46      It follows from all the foregoing considerations that Article 7(1) of Directive 2003/88, read in the light of Article 31(2) of the Charter, must be interpreted as precluding a provision in a collective labour agreement under which, in order to determine whether the threshold of hours worked granting entitlement to overtime pay is reached, the hours corresponding to the period of paid annual leave taken by the worker are not to be taken into account as hours worked.

 Costs

47      Since these proceedings are, for the parties to the main proceedings, a step in the actions pending before the national court, the decision on costs is a matter for that court.

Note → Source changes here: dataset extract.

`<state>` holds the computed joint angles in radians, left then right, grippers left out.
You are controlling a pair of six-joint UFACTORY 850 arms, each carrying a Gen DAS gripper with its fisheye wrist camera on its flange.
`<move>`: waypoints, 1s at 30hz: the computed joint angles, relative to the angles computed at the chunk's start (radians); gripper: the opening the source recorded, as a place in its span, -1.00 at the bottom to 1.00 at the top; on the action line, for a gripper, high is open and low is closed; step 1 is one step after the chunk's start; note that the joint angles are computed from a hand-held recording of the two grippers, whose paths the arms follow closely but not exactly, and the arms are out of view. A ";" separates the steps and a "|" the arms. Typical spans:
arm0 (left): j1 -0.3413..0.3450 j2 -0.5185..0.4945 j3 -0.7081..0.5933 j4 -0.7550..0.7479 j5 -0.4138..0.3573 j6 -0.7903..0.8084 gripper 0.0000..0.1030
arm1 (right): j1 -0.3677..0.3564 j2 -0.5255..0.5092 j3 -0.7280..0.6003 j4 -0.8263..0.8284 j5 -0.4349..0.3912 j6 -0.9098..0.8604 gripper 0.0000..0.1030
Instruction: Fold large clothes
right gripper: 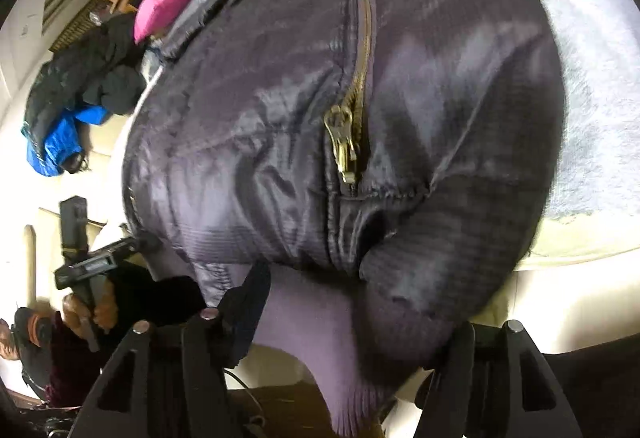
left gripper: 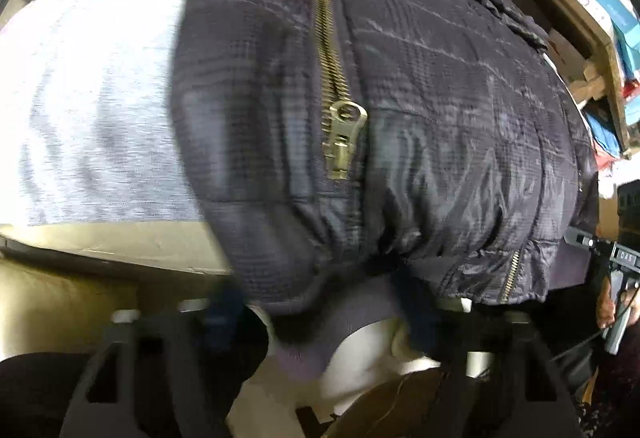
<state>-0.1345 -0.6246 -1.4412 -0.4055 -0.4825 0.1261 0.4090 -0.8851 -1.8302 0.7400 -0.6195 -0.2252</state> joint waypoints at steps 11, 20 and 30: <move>-0.008 0.157 0.125 -0.255 0.050 0.297 -0.82 | 0.042 0.183 0.125 -0.024 0.157 -0.162 -0.55; 0.014 0.113 0.080 -0.222 0.011 0.290 -0.80 | 0.012 0.105 0.079 0.113 0.064 -0.195 -0.50; -0.007 0.007 -0.011 -0.100 -0.043 0.103 -0.30 | -0.017 0.039 0.057 0.275 0.001 -0.245 -0.47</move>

Costs incurred in submitting observations to the Court, other than the costs of those parties, are not recoverable.

On those grounds, the Court (Seventh Chamber) hereby rules:

Article 7(1) of Directive 2003/88/EC of the European Parliament and of the Council of 4 November 2003 concerning certain aspects of the organisation of working time, read in the light of Article 31(2) of the Charter of Fundamental Rights of the European Union, must be interpreted as precluding a provision in a collective labour agreement under which, in order to determine whether the threshold of hours worked granting entitlement to overtime pay is reached, the hours corresponding to the period of paid annual leave taken by the worker are not to be taken into account as hours worked.

[Signatures]


*      Language of the case: German.